_WHAT YOU SHOULD DO_. List every line below containing "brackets".

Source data
※ ※ ※

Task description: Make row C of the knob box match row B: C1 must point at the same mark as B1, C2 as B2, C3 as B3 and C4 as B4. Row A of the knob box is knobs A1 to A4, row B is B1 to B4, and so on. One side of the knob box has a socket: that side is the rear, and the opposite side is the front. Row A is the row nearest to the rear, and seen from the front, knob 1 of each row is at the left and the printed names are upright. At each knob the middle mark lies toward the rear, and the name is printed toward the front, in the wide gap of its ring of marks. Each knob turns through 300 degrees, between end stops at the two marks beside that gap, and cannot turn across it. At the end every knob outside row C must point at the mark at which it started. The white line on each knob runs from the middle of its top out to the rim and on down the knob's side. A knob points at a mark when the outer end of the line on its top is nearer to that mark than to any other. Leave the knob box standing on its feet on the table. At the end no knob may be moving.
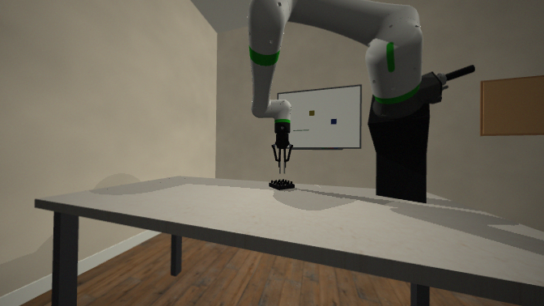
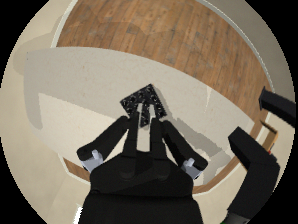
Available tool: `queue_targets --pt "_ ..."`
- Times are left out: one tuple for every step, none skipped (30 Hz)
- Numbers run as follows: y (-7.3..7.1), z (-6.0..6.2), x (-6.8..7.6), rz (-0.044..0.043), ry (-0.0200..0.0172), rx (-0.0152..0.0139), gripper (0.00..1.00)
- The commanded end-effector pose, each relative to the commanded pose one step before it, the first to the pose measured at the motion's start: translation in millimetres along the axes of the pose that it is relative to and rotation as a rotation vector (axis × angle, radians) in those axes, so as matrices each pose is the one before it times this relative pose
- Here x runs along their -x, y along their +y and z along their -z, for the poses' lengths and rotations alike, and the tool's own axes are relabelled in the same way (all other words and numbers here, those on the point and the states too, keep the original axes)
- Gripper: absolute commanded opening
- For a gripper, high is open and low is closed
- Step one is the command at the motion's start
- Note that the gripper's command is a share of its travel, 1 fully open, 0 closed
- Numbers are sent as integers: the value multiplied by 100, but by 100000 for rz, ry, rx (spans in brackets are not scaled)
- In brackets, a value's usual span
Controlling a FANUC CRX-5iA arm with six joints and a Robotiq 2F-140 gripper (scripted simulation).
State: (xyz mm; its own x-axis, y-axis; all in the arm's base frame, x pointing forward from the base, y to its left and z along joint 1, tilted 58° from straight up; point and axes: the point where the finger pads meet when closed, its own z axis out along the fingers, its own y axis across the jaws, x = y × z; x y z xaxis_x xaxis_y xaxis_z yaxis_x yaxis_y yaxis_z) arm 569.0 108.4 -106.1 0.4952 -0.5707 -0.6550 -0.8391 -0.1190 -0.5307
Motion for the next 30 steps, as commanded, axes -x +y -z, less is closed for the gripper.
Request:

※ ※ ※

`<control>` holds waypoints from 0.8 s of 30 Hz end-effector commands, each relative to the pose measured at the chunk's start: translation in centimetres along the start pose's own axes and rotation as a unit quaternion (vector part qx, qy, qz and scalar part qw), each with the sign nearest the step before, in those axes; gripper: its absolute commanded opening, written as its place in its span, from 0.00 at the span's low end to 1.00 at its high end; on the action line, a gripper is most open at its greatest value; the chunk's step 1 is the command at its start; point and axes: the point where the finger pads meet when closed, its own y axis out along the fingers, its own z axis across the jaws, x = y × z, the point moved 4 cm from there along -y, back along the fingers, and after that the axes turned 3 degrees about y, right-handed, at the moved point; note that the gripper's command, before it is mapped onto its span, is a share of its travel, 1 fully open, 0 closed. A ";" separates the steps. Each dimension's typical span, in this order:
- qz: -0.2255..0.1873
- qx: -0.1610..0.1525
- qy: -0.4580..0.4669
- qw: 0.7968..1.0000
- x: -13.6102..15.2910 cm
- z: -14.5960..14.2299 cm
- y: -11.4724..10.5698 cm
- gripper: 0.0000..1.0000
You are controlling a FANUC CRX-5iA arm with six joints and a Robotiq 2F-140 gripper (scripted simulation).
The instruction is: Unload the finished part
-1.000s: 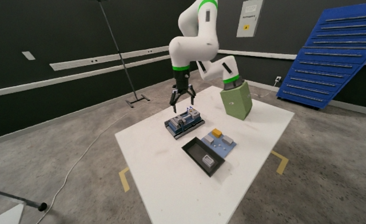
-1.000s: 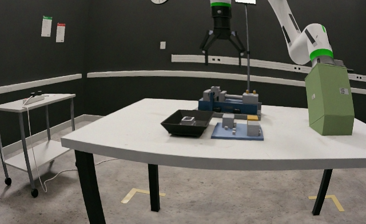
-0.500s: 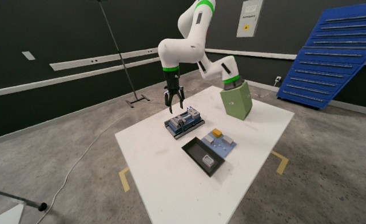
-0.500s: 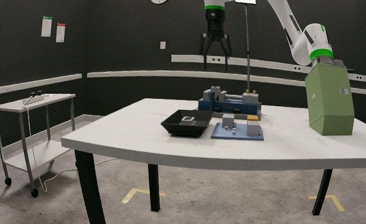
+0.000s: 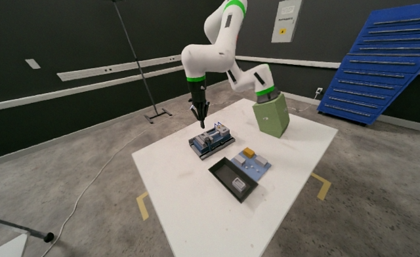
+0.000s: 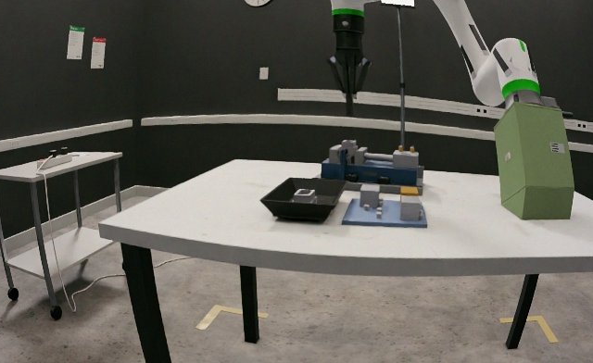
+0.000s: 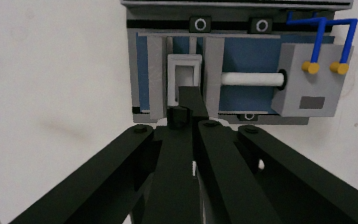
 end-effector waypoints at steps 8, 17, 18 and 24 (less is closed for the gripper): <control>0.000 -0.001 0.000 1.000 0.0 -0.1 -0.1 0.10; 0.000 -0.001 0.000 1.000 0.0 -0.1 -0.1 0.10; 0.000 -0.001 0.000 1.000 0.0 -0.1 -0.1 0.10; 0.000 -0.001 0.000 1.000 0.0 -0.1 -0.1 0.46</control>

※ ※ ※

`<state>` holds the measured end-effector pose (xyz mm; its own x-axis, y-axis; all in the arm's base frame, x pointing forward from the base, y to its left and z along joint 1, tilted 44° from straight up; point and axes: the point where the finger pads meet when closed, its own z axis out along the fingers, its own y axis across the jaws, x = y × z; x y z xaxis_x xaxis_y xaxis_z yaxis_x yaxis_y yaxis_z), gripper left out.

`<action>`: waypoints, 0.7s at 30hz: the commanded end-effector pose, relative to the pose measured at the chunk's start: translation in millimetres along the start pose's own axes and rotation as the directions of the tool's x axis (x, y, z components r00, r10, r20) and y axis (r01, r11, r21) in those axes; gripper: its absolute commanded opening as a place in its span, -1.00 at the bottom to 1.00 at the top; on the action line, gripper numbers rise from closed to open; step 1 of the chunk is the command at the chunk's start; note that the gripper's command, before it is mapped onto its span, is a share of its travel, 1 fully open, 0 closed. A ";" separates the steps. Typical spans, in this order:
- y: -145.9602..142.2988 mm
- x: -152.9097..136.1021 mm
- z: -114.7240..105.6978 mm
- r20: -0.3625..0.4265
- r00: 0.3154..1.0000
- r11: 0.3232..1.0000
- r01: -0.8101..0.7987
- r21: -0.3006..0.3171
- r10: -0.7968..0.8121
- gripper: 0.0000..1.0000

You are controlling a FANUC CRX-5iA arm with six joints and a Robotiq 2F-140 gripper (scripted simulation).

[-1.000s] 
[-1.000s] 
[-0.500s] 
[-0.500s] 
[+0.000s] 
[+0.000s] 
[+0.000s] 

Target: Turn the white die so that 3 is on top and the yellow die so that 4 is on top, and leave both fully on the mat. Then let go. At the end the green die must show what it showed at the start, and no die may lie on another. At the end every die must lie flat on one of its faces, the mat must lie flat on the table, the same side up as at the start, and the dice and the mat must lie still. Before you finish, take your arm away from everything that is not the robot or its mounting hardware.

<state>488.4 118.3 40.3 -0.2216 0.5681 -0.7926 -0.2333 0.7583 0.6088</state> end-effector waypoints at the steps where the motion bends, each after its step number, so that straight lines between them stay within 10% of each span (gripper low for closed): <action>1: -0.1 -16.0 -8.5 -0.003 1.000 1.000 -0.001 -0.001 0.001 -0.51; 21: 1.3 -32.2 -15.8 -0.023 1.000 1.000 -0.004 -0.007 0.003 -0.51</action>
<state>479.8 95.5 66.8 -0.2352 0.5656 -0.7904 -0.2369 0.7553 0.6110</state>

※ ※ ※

_SOLUTION BELOW_.
- Numbers are sent as integers: the value multiplied by 100, but by 100000 for rz, ry, rx (spans in brackets are not scaled)
- In brackets, a value's usual span

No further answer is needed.